Berkshire’s death would be gentle.

It won’t go bankrupt—its subsidiaries are high-quality cash cows, its debt levels are extremely low, and even if AI capital expenditure bubbles burst, data center demand halves, or the S&P 500 drops 50%, Berkshire’s cash pile is enough for it to feast on anything cheap for ten years.

Its death is an identity death—Buffett’s myth of “buying good businesses at bargain prices” with compound interest may no longer hold in a world where valuations are always above 30 times P/E, and where a ten-year Treasury yield has shattered all traditional valuation models.

Abel might perform well as a “rational CEO”—continuing operations, modest buybacks, small acquisitions at the margins—but Berkshire as a disciplined capitalist narrative has already died the moment Buffett stopped writing letters. Its shell remains, but its soul has left.

SoftBank’s death could be more violent. Its triggers are three, any one of which could trigger a chain reaction:

The first trigger is OpenAI. If its IPO is delayed to 2027 or 2028, or if the $35 billion commitment linked to Amazon’s IPO cannot be fulfilled, or if OpenAI’s revenue growth stalls for a quarter—even just one quarter—the valuation of its 13% stake on SoftBank’s balance sheet will be re-evaluated downward.

The second trigger is Arm.

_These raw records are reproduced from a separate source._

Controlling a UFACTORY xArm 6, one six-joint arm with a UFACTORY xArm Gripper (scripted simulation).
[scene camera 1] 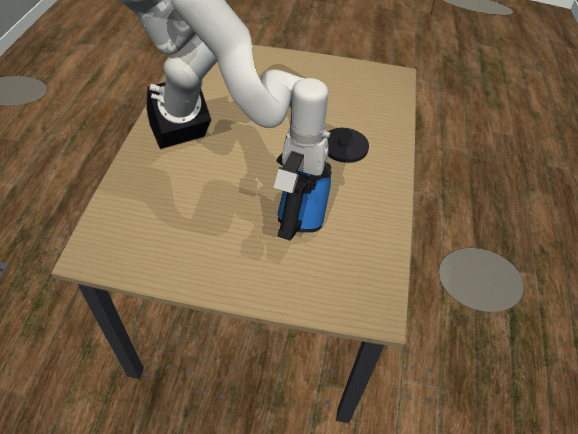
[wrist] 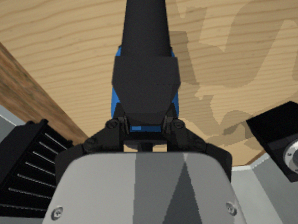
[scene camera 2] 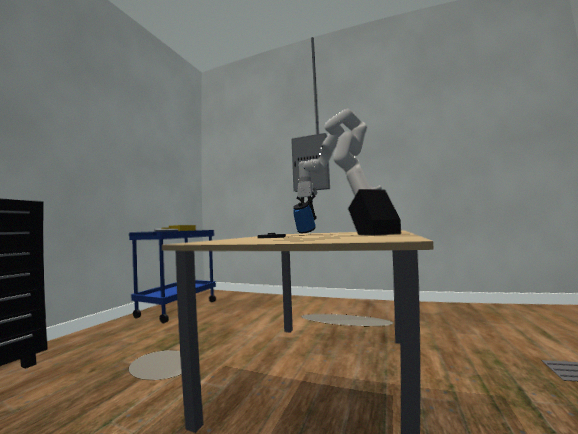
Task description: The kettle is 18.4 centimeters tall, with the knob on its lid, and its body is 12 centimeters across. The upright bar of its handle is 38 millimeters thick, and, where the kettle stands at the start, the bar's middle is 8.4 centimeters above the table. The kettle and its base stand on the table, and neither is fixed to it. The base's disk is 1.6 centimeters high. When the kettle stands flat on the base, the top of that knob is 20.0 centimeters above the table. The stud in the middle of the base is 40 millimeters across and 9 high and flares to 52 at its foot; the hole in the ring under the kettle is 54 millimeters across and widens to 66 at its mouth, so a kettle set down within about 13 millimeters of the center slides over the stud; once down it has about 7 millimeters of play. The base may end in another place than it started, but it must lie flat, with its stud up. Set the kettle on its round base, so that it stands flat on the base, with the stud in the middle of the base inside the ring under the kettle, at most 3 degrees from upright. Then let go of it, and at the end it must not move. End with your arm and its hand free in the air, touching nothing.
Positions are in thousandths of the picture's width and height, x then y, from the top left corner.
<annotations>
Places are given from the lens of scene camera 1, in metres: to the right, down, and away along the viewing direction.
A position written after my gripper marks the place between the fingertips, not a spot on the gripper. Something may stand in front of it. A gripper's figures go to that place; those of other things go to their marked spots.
my gripper (scene camera 1: 522, 432): 0.03, -0.07, 1.28
blue kettle (scene camera 1: 516, 490): 0.02, -0.01, 1.24
round black base (scene camera 1: 612, 338): 0.20, -0.22, 1.62
The marked spots on the blue kettle and the round black base are 0.47 m apart.
</annotations>
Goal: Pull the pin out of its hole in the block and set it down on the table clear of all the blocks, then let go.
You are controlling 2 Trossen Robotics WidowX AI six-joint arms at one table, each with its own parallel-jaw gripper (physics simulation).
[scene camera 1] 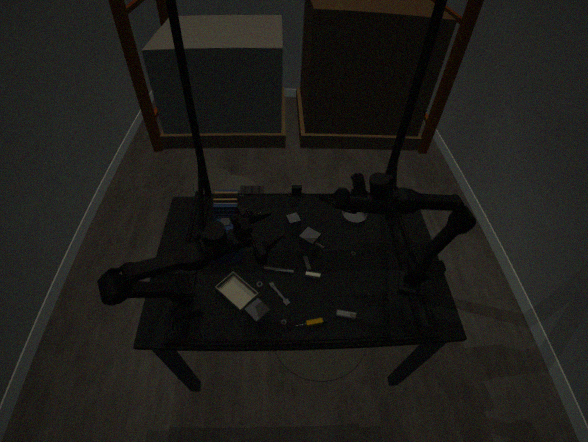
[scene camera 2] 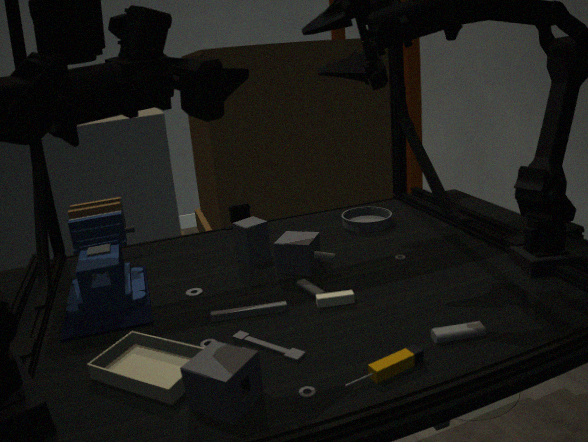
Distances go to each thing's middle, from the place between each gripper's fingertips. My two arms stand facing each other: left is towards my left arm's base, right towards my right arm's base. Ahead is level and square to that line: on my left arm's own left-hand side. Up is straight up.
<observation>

Arm is currently SoftBank’s only truly liquid and highly valued asset—market cap around $200 billion, with SoftBank holding 87%.

Arm’s licensing revenue grew 26% YoY in Q3 2026, with data center-related licensing doubling—one of the pillars supporting SoftBank’s valuation story.

But Arm is also the most susceptible to revaluation now—if its forward P/E ratio drops from the current 70 to a “normal” semiconductor valuation, the coverage ratio of SoftBank’s $20 billion mortgage on Arm will collapse.

The third trigger is refinancing itself. The $40 billion bridge loan matures in March 2027. Before then, SoftBank must do at least one of: IPO of OpenAI, IPO of Roze AI, sell more assets, or roll over the debt with another similar-sized loan.

But each option is more expensive than the last—SoftBank’s retail bond coupons have risen from 3.98% in 2025 to 4.97% in 2026.

Each trigger, individually, has a low probability—OpenAI is likely to IPO, Arm probably won’t collapse immediately, and the credit market probably won’t shut its door overnight. But they are highly correlated, not independent.

If the bubble doesn’t burst, Sun Jiyu will ultimately be deified: Roze AI will IPO at a $100 billion valuation, OpenAI will successfully go public, and he will realize his narrative of superintelligent AI (ASI) at age 70.

Meanwhile, Berkshire will be gently, steadily, irreversibly marginalized under Abel’s cautious management—until one day, a successor will have to do what Buffett has always refused to do: return the money to shareholders.